Price says, and she holds the red sweater up in the air for all the class to see.

#How old is rachel on the price is right how to
I would’ve known how to tell her it wasn’t mine instead of just sitting there with that look on my face and nothing coming out of my mouth. Today I wish I was one hundred and two instead of eleven because if I was one hundred and two I’d have known what to say when Mrs. Only today I wish I didn’t have only eleven years rattling inside me like pennies in a tin Band-Aid box. And you don’t feel smart eleven, not until you’re almost twelve. It takes a few days, weeks even, sometimes even months before you say Eleven when they ask you.

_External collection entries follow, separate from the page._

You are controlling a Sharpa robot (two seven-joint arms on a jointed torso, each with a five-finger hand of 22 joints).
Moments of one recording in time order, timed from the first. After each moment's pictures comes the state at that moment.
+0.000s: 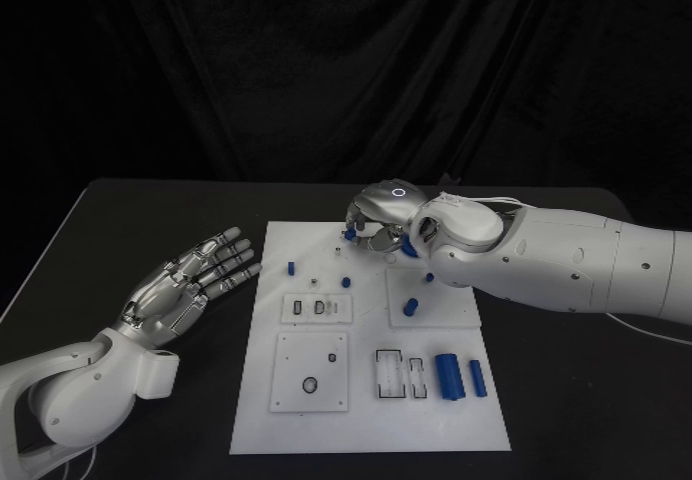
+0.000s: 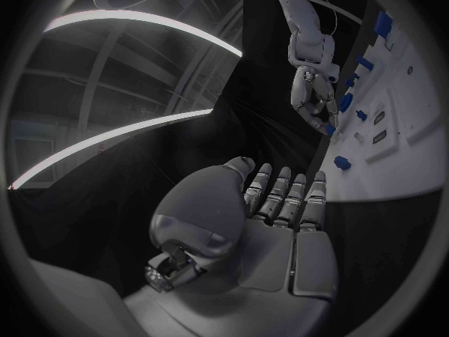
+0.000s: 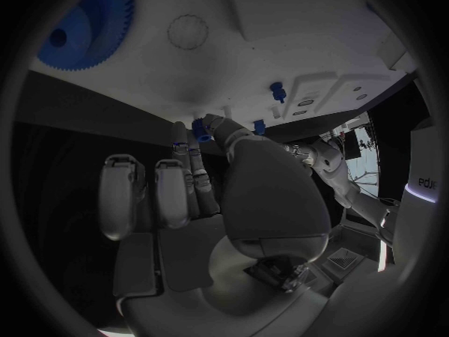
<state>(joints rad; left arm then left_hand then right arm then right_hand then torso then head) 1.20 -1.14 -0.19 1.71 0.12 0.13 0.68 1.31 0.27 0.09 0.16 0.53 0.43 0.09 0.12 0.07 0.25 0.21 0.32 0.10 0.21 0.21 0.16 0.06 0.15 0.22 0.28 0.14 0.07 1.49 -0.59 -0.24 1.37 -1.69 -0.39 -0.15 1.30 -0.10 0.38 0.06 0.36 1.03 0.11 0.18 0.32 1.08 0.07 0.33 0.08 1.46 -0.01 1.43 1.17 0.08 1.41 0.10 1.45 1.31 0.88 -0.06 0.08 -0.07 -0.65</state>
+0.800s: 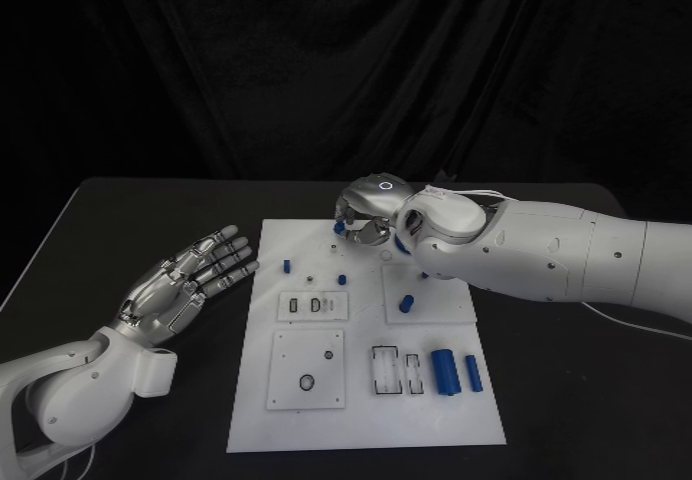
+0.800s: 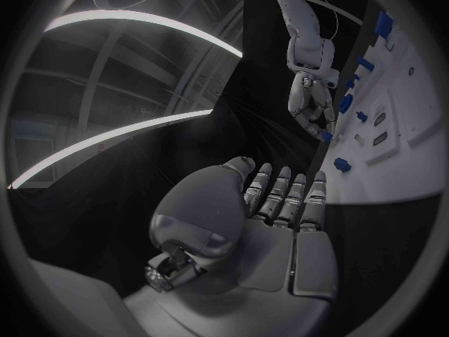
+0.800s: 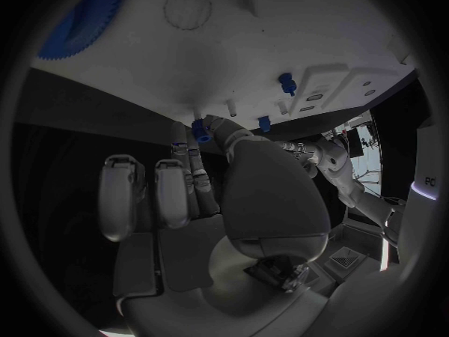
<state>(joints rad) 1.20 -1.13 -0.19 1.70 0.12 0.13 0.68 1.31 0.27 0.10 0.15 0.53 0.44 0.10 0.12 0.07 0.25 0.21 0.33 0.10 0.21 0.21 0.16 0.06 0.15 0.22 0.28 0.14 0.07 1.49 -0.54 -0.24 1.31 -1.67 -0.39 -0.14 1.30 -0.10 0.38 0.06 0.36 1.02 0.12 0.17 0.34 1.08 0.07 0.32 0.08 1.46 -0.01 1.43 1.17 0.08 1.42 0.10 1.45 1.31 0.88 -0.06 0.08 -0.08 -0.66</state>
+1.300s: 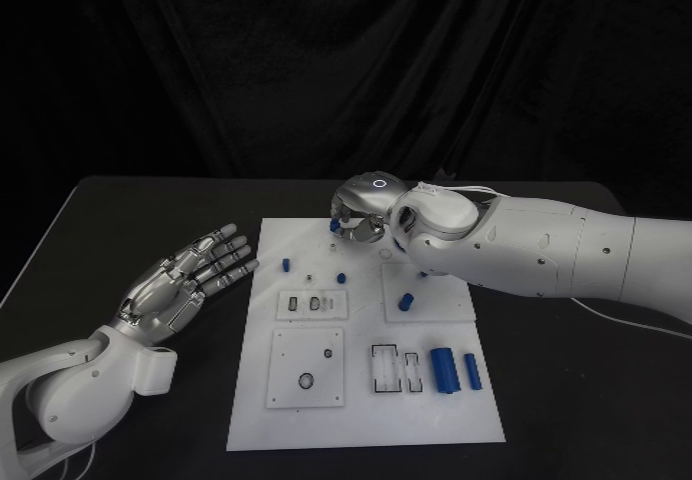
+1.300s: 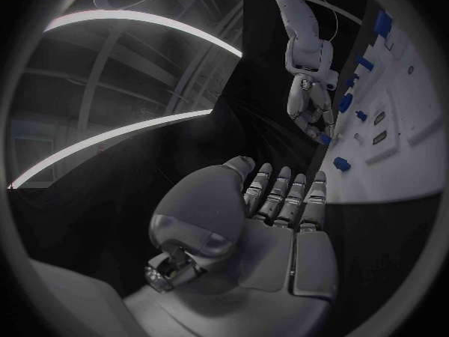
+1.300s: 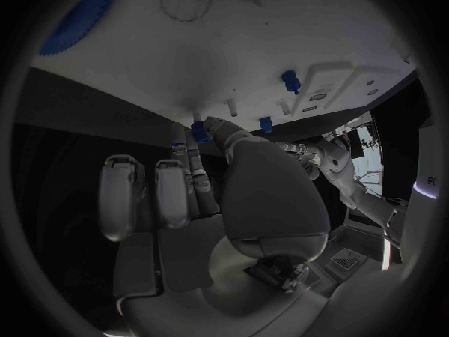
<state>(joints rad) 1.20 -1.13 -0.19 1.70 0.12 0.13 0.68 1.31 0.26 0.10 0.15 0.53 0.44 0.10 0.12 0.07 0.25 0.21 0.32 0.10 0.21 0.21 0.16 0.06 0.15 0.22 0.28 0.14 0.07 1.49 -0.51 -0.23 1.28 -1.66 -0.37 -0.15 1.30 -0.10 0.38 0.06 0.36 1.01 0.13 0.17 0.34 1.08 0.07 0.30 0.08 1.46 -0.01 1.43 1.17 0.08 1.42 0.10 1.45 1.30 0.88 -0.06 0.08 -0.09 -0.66</state>
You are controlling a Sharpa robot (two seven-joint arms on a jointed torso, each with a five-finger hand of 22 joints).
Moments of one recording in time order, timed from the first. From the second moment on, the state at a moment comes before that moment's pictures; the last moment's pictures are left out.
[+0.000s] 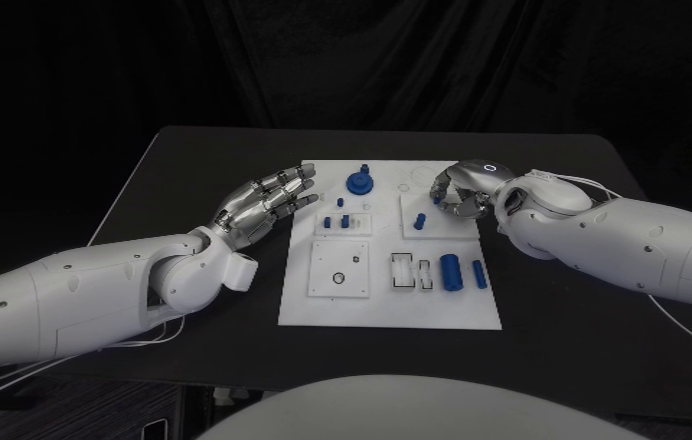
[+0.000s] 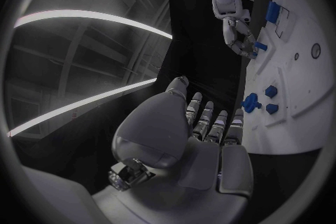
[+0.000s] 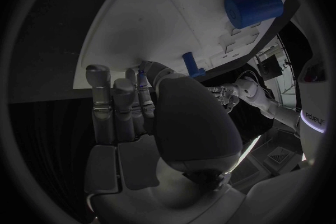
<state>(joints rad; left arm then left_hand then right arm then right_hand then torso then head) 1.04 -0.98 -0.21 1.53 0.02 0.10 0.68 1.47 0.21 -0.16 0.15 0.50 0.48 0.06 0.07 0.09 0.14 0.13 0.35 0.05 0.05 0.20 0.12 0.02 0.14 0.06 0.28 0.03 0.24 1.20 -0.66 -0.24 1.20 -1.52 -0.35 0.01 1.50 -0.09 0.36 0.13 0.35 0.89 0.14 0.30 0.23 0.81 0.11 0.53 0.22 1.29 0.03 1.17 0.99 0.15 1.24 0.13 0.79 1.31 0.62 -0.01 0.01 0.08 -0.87</state>
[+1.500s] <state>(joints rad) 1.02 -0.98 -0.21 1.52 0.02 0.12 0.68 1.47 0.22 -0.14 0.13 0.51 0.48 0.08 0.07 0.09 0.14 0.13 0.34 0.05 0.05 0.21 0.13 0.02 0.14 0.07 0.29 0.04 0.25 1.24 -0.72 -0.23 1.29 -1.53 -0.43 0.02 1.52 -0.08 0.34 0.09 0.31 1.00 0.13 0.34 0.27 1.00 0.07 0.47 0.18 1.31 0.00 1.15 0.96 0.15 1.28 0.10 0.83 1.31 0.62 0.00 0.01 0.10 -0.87</state>
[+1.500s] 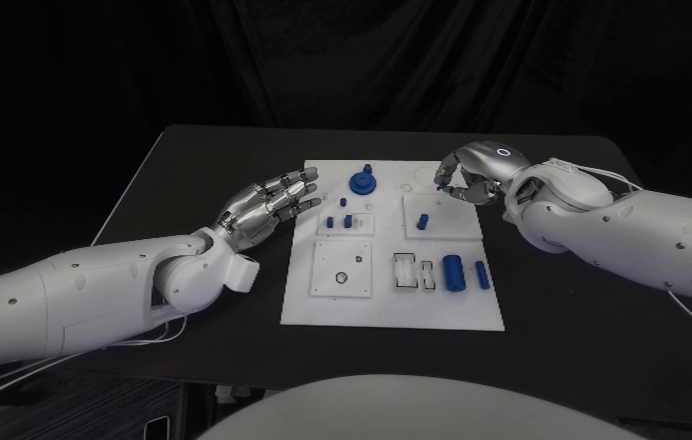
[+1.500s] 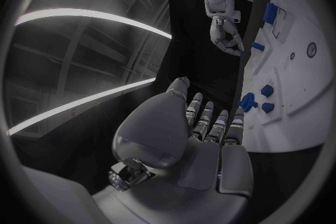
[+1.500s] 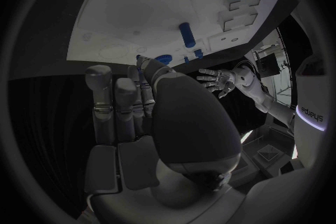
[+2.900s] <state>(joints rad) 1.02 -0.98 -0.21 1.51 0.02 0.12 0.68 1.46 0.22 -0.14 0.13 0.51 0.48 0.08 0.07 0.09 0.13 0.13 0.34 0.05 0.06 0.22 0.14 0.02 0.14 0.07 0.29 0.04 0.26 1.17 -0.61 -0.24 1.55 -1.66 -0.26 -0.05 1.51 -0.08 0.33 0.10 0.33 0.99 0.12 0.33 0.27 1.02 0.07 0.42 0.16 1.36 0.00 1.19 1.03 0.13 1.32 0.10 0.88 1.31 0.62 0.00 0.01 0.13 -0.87</state>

Because the way you grow old is kind of like an onion or like the rings inside a tree trunk or like my little wooden dolls that fit one inside the other, each year inside the next one. That’s what I tell Mama when she’s sad and needs to cry. And maybe one day when you’re all grown up maybe you will need to cry like if you’re three, and that’s okay. Or maybe some days you might need to sit on your mama’s lap because you’re scared, and that’s the part of you that’s five. Like some days you might say something stupid, and that’s the part of you that’s still ten. And you are-underneath the year that makes you eleven. You open your eyes and everything’s just like yesterday, only it’s today.

And when you wake up on your eleventh birthday you expect to feel eleven, but you don’t. What they don’t understand about birthdays and what they never tell you is that when you’re eleven, you’re also ten, and nine, and eight, and seven, and six, and five, and four, and three, and two, and one.